Copy every entry verbatim and skip the pictures.

Records from a dataset
-- Opening Marker --
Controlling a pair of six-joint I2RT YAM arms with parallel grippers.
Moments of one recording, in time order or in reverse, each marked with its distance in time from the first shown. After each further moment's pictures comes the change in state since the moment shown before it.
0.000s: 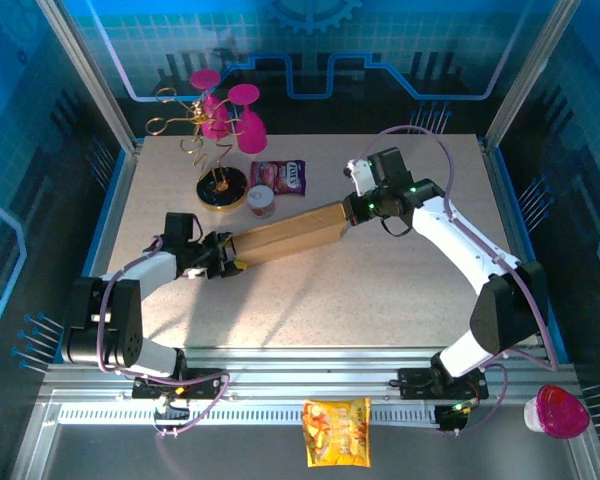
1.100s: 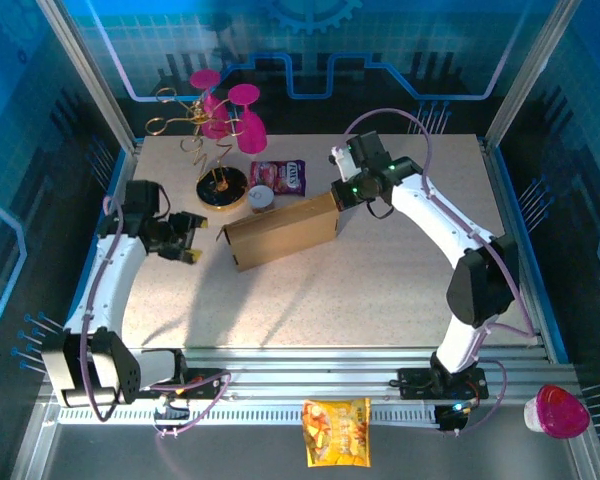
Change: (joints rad) left arm 0.108 -0.220 0.459 -0.790 -0.351 0.862; right arm 0.037 0.210 0.277 -0.140 0.094 0.006
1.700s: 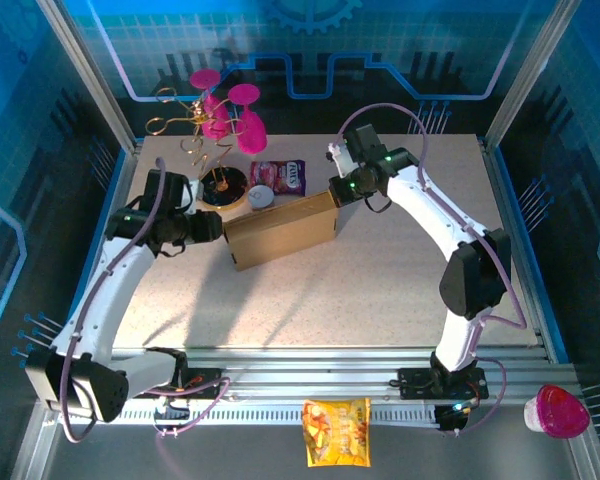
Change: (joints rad) left arm -0.244 -0.039 0.097 -0.039 -0.249 0.887; right arm -0.001 0.065 0.111 -0.101 -0.023 -0.002
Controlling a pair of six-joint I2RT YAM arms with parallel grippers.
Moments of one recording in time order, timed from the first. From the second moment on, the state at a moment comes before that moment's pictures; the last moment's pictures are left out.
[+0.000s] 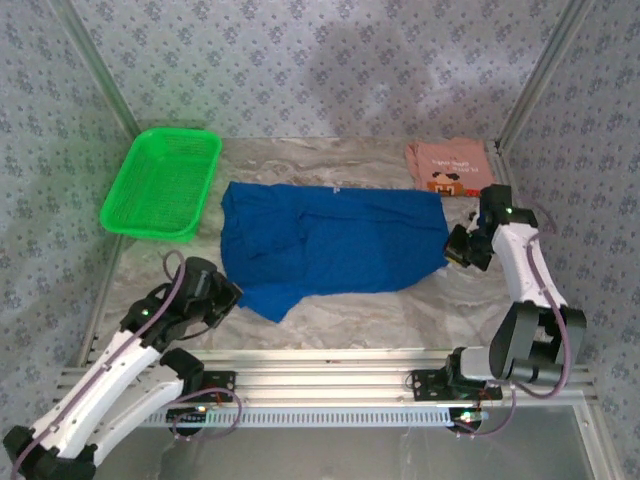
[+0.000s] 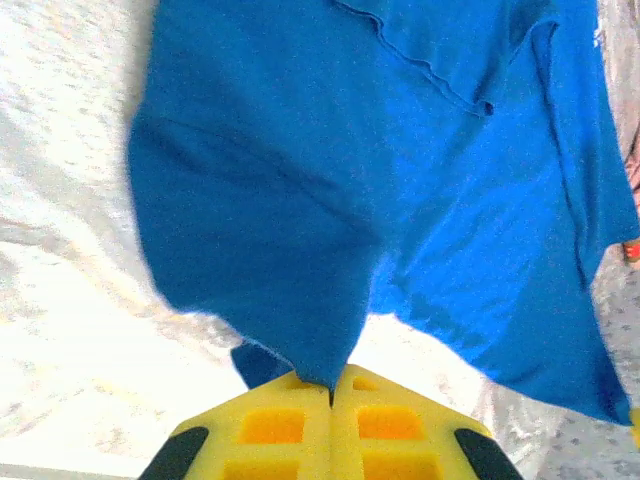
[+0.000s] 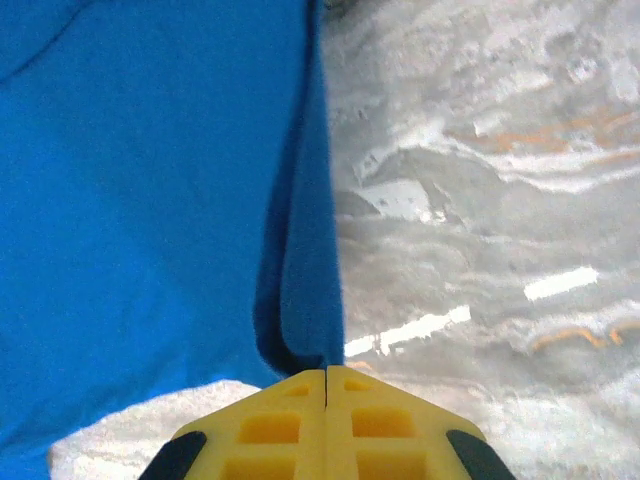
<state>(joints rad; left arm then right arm) -0.57 0.61 0.64 -0.90 0.01 -1.32 -0.16 1.32 1.06 -1.06 -0.23 0.37</state>
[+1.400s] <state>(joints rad) -0.22 1.37 1.17 -0.87 0.15 -0.68 -0.23 1.62 1.14 -0.99 -0.21 0.32</state>
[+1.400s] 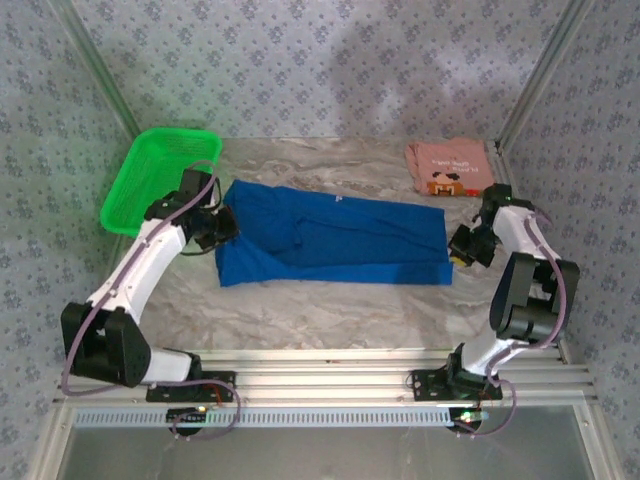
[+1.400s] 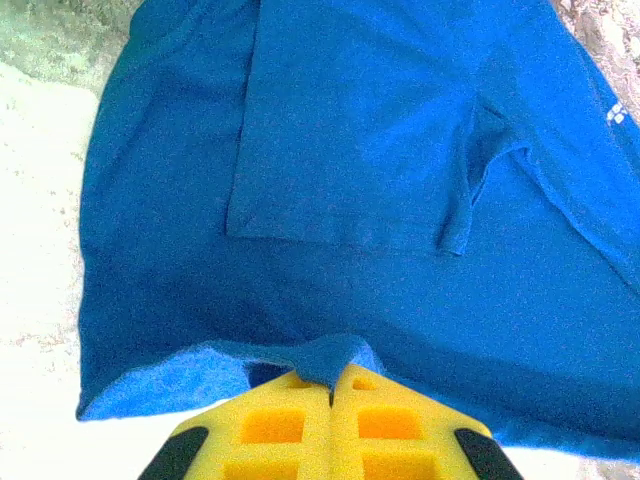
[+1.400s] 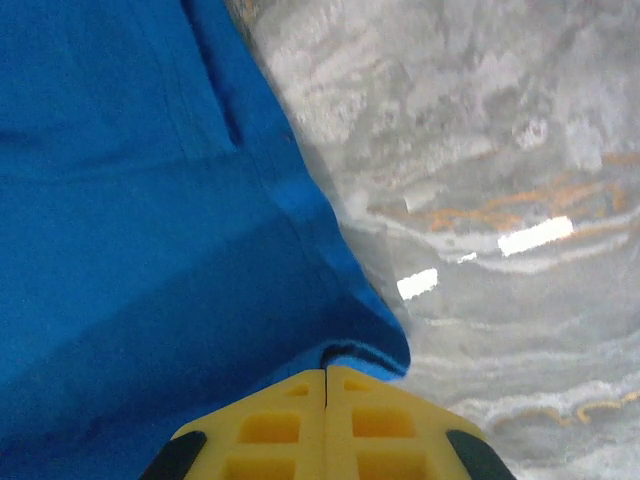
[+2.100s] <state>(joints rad) -0.18 1.75 1.58 -0.92 0.22 -0.44 -0.23 1.80 1.27 -0.97 -0.19 0.27</state>
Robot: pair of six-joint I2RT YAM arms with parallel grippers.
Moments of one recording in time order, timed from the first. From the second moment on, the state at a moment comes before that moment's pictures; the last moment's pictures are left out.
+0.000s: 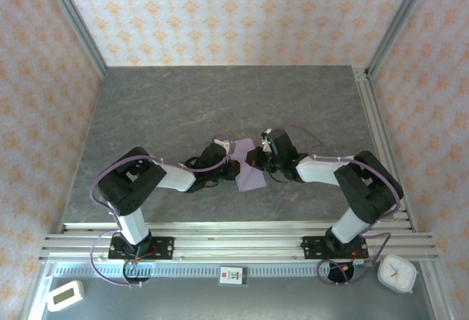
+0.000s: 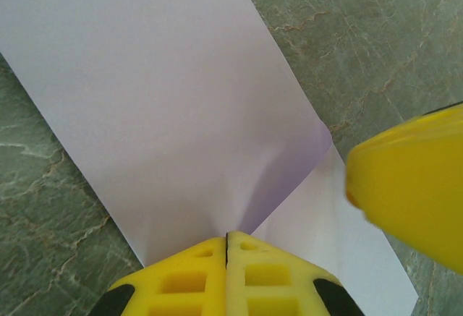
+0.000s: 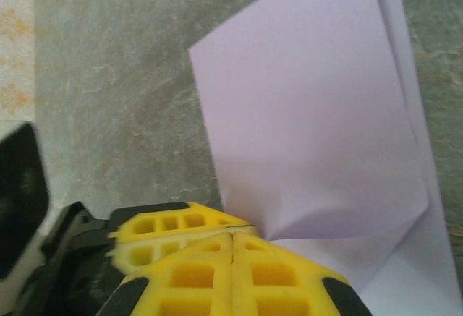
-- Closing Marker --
**EXERCISE ANSWER:**
Controlling a pair of six-joint I2RT YAM arms with parallel grippers.
Moments of one recording, in time order or in reverse, each marked with its distance in time from the first shown. After each further moment's pictures comes the change in state since the moment shown before it.
0.000s: 
1.100s: 
Change: (joints rad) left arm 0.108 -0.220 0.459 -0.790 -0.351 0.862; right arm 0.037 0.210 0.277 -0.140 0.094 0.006
1.700s: 
Change: (joints rad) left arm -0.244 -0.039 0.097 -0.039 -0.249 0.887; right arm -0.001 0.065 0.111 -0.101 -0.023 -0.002
Controlling a pair of six-joint I2RT YAM arms with parallel grippers.
Moments of one recording in time order, timed from the first. From the second moment on, the state at a moment comes before that moment's pictures; the last moment's pictures are left out.
[+0.000s] 
[+0.000s] 
[+0.000s] 
<state>(joints rad; left arm then right arm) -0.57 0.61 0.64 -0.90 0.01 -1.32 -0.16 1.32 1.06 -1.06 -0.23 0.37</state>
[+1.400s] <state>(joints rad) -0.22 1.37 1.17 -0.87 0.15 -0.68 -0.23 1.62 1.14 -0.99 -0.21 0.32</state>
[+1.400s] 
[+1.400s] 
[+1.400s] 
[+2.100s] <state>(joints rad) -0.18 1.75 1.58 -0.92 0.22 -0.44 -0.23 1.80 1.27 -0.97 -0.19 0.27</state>
Robot: pair of six-joint I2RT YAM arms with parallel grippers.
Moments of one recording in time order, timed from the first. From the second moment on, the state at a moment comes before that moment's pictures; the last moment's pictures are left out.
+0.000s: 
+0.000s: 
+0.000s: 

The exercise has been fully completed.